- **Task to complete**
Your task is to repeat the entries word for word while leaving out the pictures.

Record extracts: Begin

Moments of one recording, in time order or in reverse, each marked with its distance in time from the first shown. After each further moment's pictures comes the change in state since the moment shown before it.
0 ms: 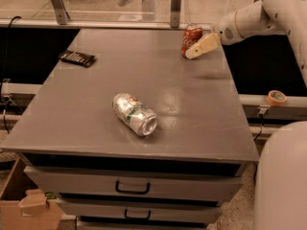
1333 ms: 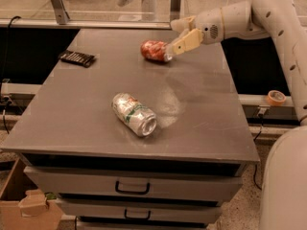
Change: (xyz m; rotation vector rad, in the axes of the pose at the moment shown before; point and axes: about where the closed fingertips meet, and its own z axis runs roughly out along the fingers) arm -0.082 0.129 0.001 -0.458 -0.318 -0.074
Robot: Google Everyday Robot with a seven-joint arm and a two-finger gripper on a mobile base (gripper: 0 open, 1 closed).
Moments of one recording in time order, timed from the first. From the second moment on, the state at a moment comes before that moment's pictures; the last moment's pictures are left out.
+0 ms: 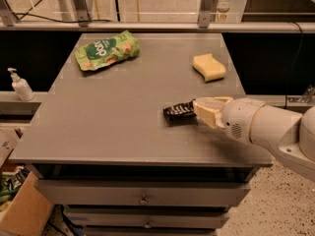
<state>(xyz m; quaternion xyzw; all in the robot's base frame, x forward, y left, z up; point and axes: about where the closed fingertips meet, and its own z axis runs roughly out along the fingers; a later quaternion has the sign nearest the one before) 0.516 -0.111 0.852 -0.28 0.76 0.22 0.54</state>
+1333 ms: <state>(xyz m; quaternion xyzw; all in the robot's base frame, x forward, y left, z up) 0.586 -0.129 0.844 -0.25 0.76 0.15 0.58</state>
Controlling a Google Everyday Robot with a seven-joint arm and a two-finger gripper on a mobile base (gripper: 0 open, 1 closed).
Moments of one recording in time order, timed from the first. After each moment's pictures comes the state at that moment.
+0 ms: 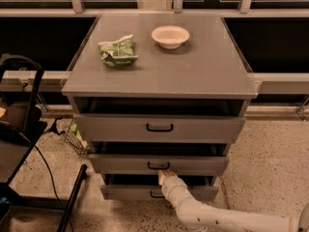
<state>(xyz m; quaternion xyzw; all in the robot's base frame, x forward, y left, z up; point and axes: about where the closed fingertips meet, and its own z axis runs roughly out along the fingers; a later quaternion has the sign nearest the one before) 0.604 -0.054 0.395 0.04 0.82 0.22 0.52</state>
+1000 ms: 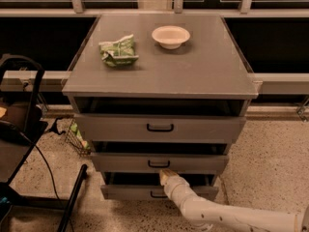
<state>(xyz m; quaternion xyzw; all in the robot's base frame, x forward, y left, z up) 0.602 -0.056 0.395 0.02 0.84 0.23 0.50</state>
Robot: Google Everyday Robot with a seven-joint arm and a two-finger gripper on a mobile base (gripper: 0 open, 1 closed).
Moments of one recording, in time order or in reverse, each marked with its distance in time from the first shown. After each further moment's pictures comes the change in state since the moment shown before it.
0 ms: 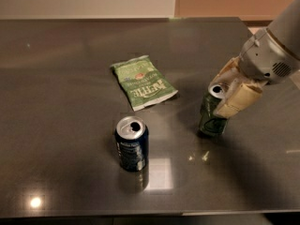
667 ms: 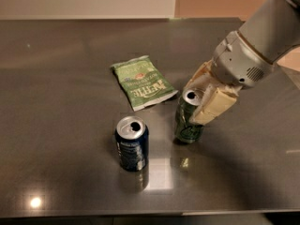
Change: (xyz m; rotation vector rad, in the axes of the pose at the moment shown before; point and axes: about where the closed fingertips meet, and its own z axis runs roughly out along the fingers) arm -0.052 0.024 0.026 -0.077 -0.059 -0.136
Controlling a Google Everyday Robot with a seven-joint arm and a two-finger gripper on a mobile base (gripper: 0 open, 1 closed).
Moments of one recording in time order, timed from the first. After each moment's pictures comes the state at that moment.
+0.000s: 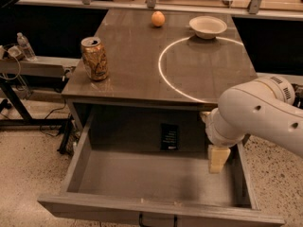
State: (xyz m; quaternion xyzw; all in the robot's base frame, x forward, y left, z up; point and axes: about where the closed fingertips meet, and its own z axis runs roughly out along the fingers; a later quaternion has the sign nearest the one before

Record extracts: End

- **Completed task**
Moments of one recording, in time order or in reverse, each marked with its distance in time from the first shown. After each further moment's pictures comes the change in state since the moment shown before it.
0 ms: 
1333 ms: 
Change: (xyz m; rotation vector rad, in the axes of the pose at the moment shown before; point and axes: about where the closed fingertips meet, and its own z axis runs roughly out along the fingers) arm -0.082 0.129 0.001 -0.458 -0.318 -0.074
Robot: Google Everyday Robot with a seven-joint arm and a two-finger gripper on a mobile base (gripper: 0 open, 1 closed).
Moments of one recording in time order, timed from the first. From the second moment on, the state at a moment comes before that moment's pictures; the last moment's pictures are left out.
+0 ms: 
<state>(xyz m; quaternion xyzw; all in the robot's base frame, x forward, y left, z up; point and axes: about where the closed fingertips meet, and its own z axis runs roughly out along the fingers; a later quaternion has the sign nearest the one before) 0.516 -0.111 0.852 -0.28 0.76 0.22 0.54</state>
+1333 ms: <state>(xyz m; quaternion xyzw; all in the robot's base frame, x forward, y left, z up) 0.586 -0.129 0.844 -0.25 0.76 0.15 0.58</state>
Controlling a Google Everyday Robot with a seven-joint arm and a two-finger gripper on a mobile base (gripper: 0 open, 1 closed).
Moments of one recording in time order, timed from the first. After each moment's pictures comes the state at that moment.
+0 ms: 
<state>(xyz m; quaternion xyzw; all in the robot's base frame, x forward, y left, z up; point and axes: about where the closed fingertips meet, and its own z axis runs roughly out along the fingers; a later quaternion has the sign nearest the one before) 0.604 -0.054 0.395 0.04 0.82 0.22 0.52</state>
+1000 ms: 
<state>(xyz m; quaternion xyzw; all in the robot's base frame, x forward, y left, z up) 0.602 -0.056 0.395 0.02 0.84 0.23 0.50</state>
Robot: Google Everyday Robot with a seven-joint arm and a two-finger gripper on a mobile base (gripper: 0 open, 1 closed).
Moments of one recording, in time order or in reverse, each marked with its distance in time from the first shown. After each further moment's pictures comes the change in state since the moment shown before it.
0 ms: 
667 ms: 
Change: (xyz m; rotation vector rad, in the axes of the pose at the moment shown before; point and axes: about where the closed fingertips meet, and its own z axis runs roughly out along the fingers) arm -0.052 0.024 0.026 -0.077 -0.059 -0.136
Controlling a Google Everyday Robot with a seven-joint arm and a two-finger gripper on a mobile base (gripper: 0 open, 1 closed).
Moments of one recording in time order, timed from the first. After each moment's pictures comes the state at that moment.
+0.000s: 
State: (xyz m; quaternion xyzw; all in the robot's base frame, x forward, y left, z up; point and axes: about where the closed fingertips meet, and its own z axis runs roughly out along the fingers; a later quaternion has the sign nearest the one before

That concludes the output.